Symmetry- and Energy-Resolved Entanglement Dynamics in Disordered Bose-Hubbard Model

Abstract: Using numerical quantum quenches with the integration of both symmetry and energy resolutions, we comprehensively study the dynamics of symmetry-resolved entanglement in a disordered Bose-Hubbard (dBH) model, concentrating on the two types of inhomogeneous initial states to target the lower- and higher-energy sections of its dynamical phase diagram. (i) Motivated by the recent experiment [A. Lukin et al., Science 364, 256 (2019)] which focused on the lower-energy dynamic behaviors of the dBH chain, we first show that, at low energies, for a thermalizing state, although the second law of thermodynamics prohibits the decrease of the total entropy over time, for part of the channel-resolved entropies, a long-term entropic reduction may arise at weak disorder. (ii) A companion channel-resolved analysis at strong disorder further hints that the priorly observed double-log growth of the number entropy might not directly indicate the breakdown of MBL in spin or fermion chains, providing a refreshing perspective on this major controversy in the community. (iii) From time-evolving the line-shape low-energy product state, we subsequently reveal an abrupt formation of a novel "entropy imbalance pattern" across the different symmetry channels.
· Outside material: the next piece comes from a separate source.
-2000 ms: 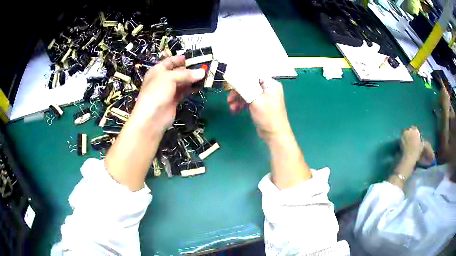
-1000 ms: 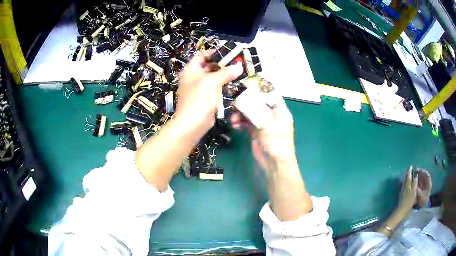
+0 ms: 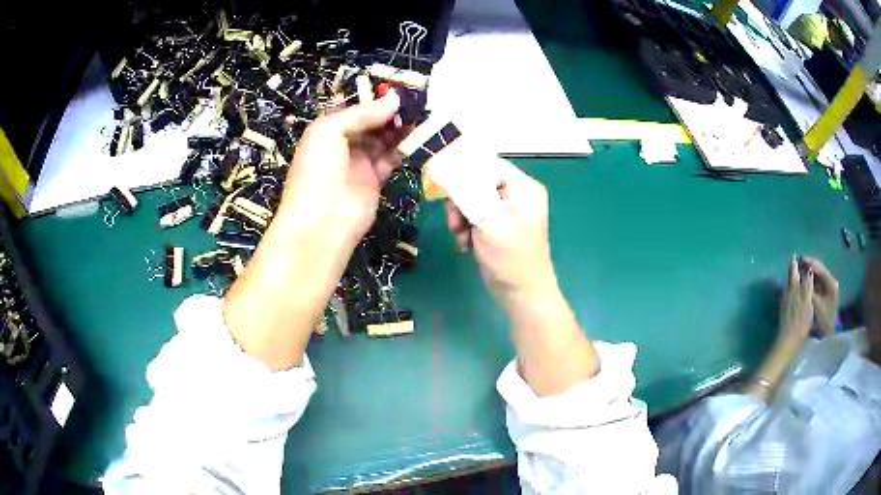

Intriguingly, this imbalance melts in the strong-disorder limit. We conjecture that the melting of the entropic pattern, together with the freezing of a concurrent particle-density wave, embodies a dual trait inherent to MBL. (iv) Specifically, we find a cluster MBL regime, unique to the Bose statistics, emerging from the higher-energy section. This cluster MBL regime realizable even at weak disorder appears not suffer from the finite-size drift and is distinguished by its absence of the hallmark of MBL - the unbounded growth of the entanglement entropy. Our theoretical predictions are by and large testable via the present experimental facilities.